To convert the trajectory into HDF5 format, run:

```bash
vachoppy convert lammps.dump 2100 2 \
  --label 01 \
  --format lammps-dump-text \
  --lammps_data lammps.data \
  --atom_style_data 'id type x y z' \
  --atom_style_dump 'id type x y z fx fy fz' \
  --atom_symbols 1=Ti 2=O
# produces: TRAJ_Ti_01.h5  TRAJ_O_01.h5
```

This command includes several additional arguments compared to the VASP example:

* **`--format`**: Specifies the input file format (`lammps-dump-text`).

* **`--lammps_data`**: Path to the LAMMPS data file defining the initial structure.

* **`--atom_style_data`**: Atom style used in the data file (e.g., 'id type x y z').

* **`--atom_style_dump`**: Atom style used in the dump file (e.g., 'id type x y z fx fy fz').

* **`--atom_symbols`**: Mapping between atom types and chemical symbols (e.g., 1=Ti 2=O).

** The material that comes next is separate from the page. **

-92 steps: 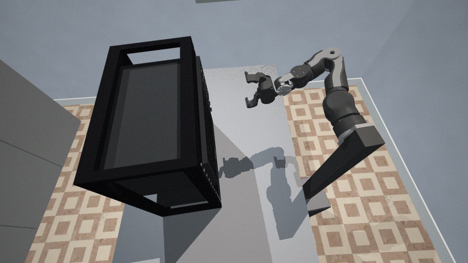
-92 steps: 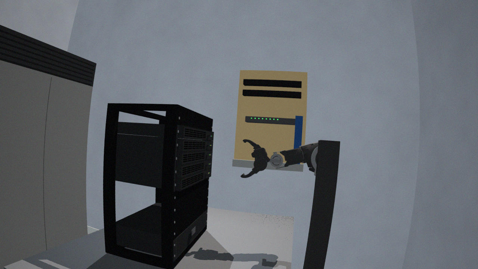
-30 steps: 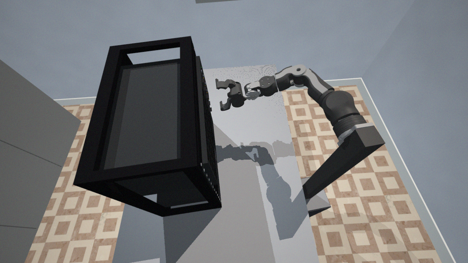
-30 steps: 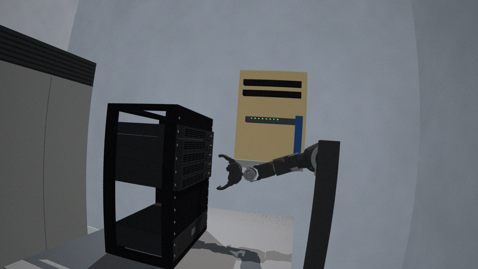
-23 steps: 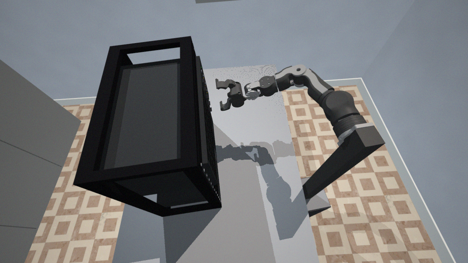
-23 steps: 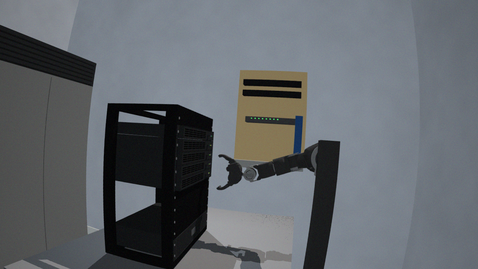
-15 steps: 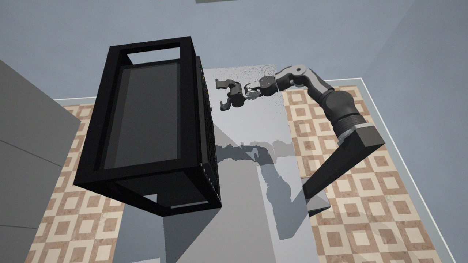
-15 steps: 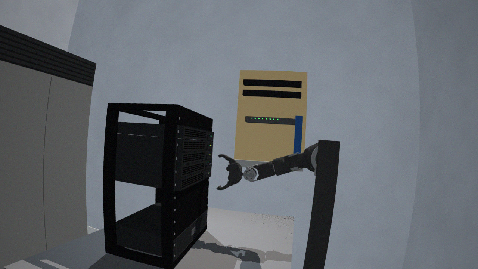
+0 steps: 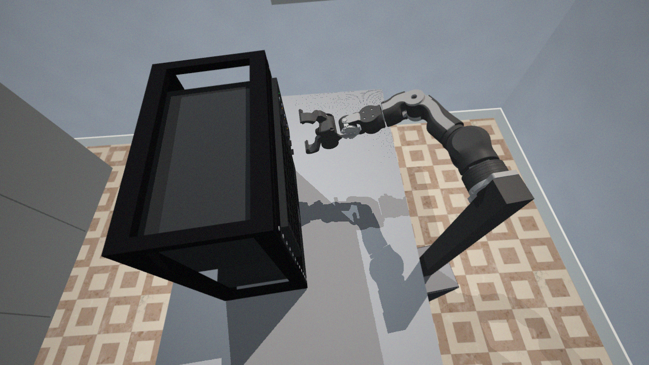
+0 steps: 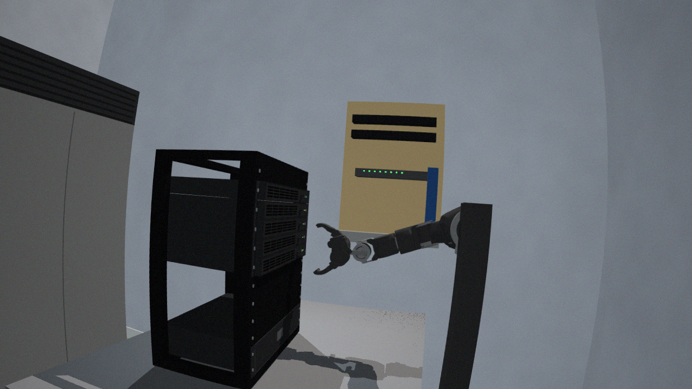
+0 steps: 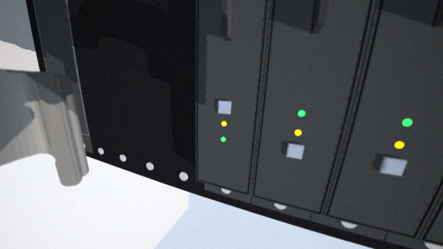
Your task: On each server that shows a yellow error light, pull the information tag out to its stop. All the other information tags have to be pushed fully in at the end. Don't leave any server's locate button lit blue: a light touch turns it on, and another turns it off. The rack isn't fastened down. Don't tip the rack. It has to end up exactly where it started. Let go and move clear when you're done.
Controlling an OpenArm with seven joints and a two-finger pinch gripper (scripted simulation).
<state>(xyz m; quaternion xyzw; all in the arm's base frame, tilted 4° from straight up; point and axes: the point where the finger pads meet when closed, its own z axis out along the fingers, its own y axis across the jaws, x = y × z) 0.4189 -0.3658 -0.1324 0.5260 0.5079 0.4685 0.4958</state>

This command creates two HDF5 files, `TRAJ_Ti_01.h5` and `TRAJ_O_01.h5`, just like in the VASP example. For more details on parsing LAMMPS trajectories and supported atom styles, refer to the [official MDAnalysis documentation](https://www.mdanalysis.org).

----

## How to Read HDF5 Files

You can inspect the contents of an HDF5 trajectory using the `show` command:

```bash
vachoppy show TRAJ_O_01.h5
```

This command prints key information about the stored MD simulation.

```{code-block} bash
:class: scrollable-output

==================================================
  Trajectory File: TRAJ_O_01.h5
==================================================

[Simulation Parameters]
  - Atomic Symbol:      O
  - Number of Frames:   10000
  - Temperature:        2100.0 K
  - Time Step:          2.0 fs

[Composition]
  - Counts:             O: 46, Ti: 24
  - Total Atoms:        70

[Lattice Vectors (Å)]
  [  9.16177,   0.00000,   0.00000]
  [  0.00000,   9.16177,   0.00000]
  [  0.00000,   0.00000,   8.92242]

[Stored Datasets]
  - positions:          Shape = (10000, 46, 3)
  - forces:             Shape = (10000, 46, 3)
==================================================
```


If you want to directly access the stored data for your own analysis, you can use the following Python script:

```python
import h5py
import json
import numpy as np

path_traj = 'TRAJ_O_01.h5'  # HDF5 file to read

with h5py.File(path_traj, 'r') as f:
    conditions = json.loads(f.attrs['metadata'])
    positions = np.array(f['positions'][:], dtype=np.float64)
    forces = np.array(f['forces'][:], dtype=np.float64)

print('=' * 40)
print('  Metadata')
print('=' * 40)
print(f"    Chemical Symbol   : {conditions['symbol']}")
print(f"    Number of Frames  : {conditions['nsw']}")
print(f"    Temperature (K)   : {conditions['temperature']}")
print(f"    Timestep (fs)     : {conditions['dt']}")
print('=' * 40)
print('  Main Data')
print('=' * 40)
print(f"    Shape of Positions: {positions.shape}")
print(f"    Shape of Forces   : {forces.shape}")
print('=' * 40)
```

Example output:

```bash
========================================
  Metadata
========================================
    Chemical Symbol   : O
    Number of Frames  : 10000
    Temperature (K)   : 2100.0
    Timestep (fs)     : 2.0
========================================
  Main Data
========================================
    Shape of Positions: (10000, 46, 3)
    Shape of Forces   : (10000, 46, 3)
========================================
```

The datasets `positions` and `forces` are stored in the shape `(n_frames, n_atoms, 3)`. Note that the `positions` contains **PBC-unwrapped fractional coordinates**. It can be converted to Cartesian coordiantes using lattice parameters, which can be obtained from `conditions['lattice']`.